# Work to be completed:
What lines below contain the word "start"? Please pull each one out.

# Source material:
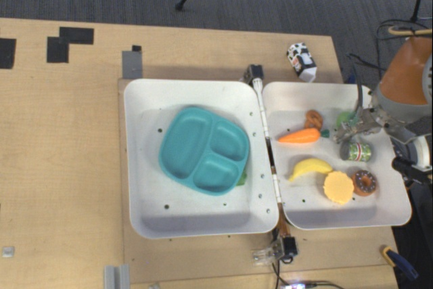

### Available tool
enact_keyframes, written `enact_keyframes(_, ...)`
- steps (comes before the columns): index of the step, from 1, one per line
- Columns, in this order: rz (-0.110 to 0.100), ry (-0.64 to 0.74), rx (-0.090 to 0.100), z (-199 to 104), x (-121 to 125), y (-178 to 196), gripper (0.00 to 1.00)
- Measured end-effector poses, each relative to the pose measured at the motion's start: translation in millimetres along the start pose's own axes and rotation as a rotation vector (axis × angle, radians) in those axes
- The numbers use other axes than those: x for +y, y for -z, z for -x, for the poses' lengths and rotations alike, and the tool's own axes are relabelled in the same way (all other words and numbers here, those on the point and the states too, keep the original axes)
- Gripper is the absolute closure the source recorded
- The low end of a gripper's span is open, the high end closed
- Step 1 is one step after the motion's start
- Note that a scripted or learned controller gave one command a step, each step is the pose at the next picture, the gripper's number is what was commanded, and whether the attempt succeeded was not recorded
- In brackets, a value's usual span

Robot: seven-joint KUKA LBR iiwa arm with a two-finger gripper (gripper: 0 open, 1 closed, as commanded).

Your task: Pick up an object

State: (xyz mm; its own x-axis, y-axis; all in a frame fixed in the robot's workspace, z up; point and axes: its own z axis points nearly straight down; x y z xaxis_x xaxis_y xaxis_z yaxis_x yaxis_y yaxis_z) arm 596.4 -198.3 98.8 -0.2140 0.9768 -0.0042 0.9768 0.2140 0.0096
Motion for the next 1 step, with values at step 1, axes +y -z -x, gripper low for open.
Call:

# Reply to the exercise:
- Measured end-effector poses, each relative to the pose measured at the motion's start: translation in millimetres along the start pose's own axes and rotation as a rotation vector (axis × angle, radians) in those axes
- Step 1 is one step after the motion's start

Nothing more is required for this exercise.